Try it.
Restate word for word the lines of the entries below, starting with the line that holds "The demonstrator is" and ending with the line that holds "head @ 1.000", and no others.

Provided records.
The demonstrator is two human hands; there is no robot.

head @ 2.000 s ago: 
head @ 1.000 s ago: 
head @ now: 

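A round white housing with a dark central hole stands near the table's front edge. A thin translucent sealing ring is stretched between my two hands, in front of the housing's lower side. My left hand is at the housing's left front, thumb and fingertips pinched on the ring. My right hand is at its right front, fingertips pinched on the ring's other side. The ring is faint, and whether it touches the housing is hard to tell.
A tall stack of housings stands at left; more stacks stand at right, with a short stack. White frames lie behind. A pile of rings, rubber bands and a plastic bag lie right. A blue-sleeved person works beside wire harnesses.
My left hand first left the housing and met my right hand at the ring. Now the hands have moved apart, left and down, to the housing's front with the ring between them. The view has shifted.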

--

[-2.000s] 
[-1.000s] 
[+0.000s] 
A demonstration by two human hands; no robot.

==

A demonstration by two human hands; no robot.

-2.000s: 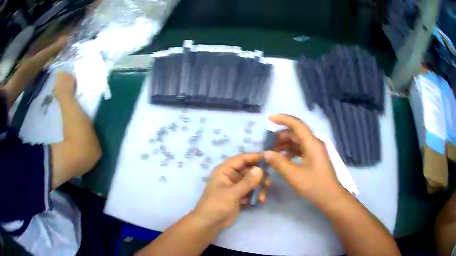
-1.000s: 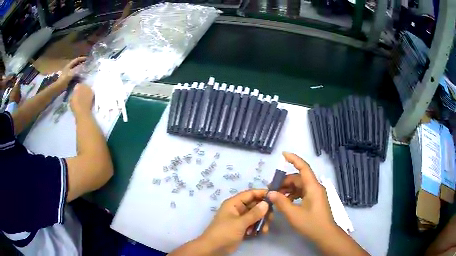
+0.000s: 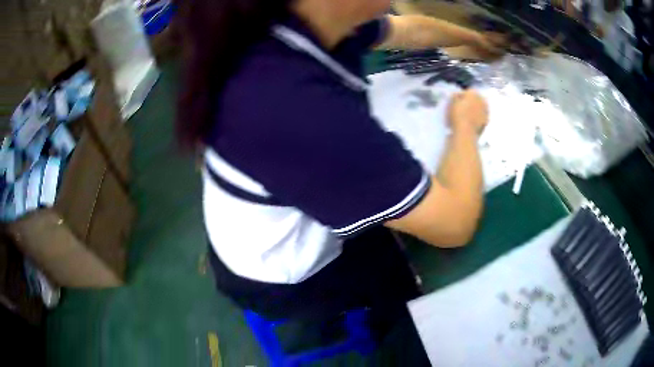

Output of the task.
The demonstrator is two human hands; there is no robot.

head @ 2.000 s ago: 
head @ 1.000 s ago: 

This exercise is complete.